■ **WORK REQUIRED**: Please transcribe every entry below exactly as written.
---- INFORMATION PROVIDED
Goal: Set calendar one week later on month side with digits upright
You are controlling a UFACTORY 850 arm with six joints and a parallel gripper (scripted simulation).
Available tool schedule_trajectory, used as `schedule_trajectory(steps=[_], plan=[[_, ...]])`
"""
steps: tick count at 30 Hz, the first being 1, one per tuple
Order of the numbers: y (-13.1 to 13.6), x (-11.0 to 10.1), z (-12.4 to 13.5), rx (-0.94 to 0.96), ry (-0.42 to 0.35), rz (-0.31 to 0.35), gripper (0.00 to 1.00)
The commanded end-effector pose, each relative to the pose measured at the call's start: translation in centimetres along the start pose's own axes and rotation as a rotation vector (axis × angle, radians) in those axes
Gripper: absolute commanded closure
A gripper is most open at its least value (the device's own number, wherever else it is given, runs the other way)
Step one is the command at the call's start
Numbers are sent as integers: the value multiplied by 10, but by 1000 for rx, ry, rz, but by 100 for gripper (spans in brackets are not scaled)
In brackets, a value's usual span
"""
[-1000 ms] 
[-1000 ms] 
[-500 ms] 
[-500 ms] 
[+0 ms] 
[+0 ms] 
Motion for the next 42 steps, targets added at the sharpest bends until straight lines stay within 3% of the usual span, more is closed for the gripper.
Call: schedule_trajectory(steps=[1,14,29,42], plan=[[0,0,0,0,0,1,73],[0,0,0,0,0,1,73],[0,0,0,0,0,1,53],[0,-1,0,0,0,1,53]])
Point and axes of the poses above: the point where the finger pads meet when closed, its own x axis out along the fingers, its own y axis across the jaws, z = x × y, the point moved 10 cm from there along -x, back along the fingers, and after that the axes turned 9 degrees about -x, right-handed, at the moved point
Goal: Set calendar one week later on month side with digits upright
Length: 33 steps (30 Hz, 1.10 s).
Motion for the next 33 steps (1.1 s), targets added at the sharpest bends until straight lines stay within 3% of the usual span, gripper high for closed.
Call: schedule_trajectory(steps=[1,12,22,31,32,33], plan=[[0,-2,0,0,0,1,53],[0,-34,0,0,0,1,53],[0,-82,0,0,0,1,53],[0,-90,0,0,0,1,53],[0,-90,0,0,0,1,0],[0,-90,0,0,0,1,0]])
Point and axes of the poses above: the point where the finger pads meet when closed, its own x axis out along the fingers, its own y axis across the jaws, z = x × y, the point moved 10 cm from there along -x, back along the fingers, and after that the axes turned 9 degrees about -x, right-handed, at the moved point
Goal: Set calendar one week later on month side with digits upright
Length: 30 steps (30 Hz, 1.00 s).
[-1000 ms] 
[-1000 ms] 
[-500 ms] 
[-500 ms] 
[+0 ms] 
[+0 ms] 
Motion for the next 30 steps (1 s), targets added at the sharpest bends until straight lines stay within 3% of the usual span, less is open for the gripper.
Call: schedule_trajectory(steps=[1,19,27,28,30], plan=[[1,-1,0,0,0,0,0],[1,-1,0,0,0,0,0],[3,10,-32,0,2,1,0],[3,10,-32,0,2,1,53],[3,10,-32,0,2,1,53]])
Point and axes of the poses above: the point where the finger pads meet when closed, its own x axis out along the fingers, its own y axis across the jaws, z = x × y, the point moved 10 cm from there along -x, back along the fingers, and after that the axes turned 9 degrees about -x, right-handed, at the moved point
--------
■ **RESPONSE FOR THIS EXERCISE**:
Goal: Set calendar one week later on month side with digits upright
You are controlling a UFACTORY 850 arm with six joints and a parallel gripper (scripted simulation).
Available tool schedule_trajectory, used as `schedule_trajectory(steps=[_], plan=[[_, ...]])`
"""
steps: tick count at 30 Hz, the first being 1, one per tuple
Order of the numbers: y (-13.1 to 13.6), x (-11.0 to 10.1), z (-12.4 to 13.5), rx (-0.94 to 0.96), ry (-0.42 to 0.35), rz (-0.31 to 0.35), gripper (0.00 to 1.00)
The commanded end-effector pose, each relative to the pose measured at the call's start: translation in centimetres along the start pose's own axes and rotation as a rotation vector (axis × angle, radians) in those axes
Gripper: absolute commanded closure
A gripper is most open at its least value (the device's own number, wherever else it is given, runs the other way)
Step one is the command at the call's start
Numbers are sent as integers: the value multiplied by 10, but by 1000 for rx, ry, rz, but by 100 for gripper (spans in brackets are not scaled)
In brackets, a value's usual span
"""
[-1000 ms] 
[-1000 ms] 
[-500 ms] 
[-500 ms] 
[+0 ms] 
[+0 ms] 
Motion for the next 42 steps, targets added at the sharpest bends until straight lines stay within 3% of the usual span, more is closed for the gripper.
Call: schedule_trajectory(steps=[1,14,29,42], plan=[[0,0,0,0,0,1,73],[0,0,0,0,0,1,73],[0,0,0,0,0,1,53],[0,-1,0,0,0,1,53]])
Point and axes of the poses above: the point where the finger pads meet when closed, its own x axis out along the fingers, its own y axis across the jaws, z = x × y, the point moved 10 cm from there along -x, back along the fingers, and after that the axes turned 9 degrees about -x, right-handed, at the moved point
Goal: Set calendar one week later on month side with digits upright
Length: 33 steps (30 Hz, 1.10 s).
Motion for the next 33 steps (1.1 s), targets added at the sharpest bends until straight lines stay within 3% of the usual span, gripper high for closed.
Call: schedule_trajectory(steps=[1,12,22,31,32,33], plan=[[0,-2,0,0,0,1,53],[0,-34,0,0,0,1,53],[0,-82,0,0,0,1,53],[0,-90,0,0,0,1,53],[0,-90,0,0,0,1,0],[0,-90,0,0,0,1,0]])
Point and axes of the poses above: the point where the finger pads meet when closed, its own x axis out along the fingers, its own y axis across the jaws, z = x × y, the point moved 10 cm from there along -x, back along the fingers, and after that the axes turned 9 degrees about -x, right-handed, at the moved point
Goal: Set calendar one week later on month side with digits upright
Length: 30 steps (30 Hz, 1.00 s).
[-1000 ms] 
[-1000 ms] 
[-500 ms] 
[-500 ms] 
[+0 ms] 
[+0 ms] 
Motion for the next 30 steps (1 s), targets added at the sharpest bends until straight lines stay within 3% of the usual span, less is open for the gripper.
Call: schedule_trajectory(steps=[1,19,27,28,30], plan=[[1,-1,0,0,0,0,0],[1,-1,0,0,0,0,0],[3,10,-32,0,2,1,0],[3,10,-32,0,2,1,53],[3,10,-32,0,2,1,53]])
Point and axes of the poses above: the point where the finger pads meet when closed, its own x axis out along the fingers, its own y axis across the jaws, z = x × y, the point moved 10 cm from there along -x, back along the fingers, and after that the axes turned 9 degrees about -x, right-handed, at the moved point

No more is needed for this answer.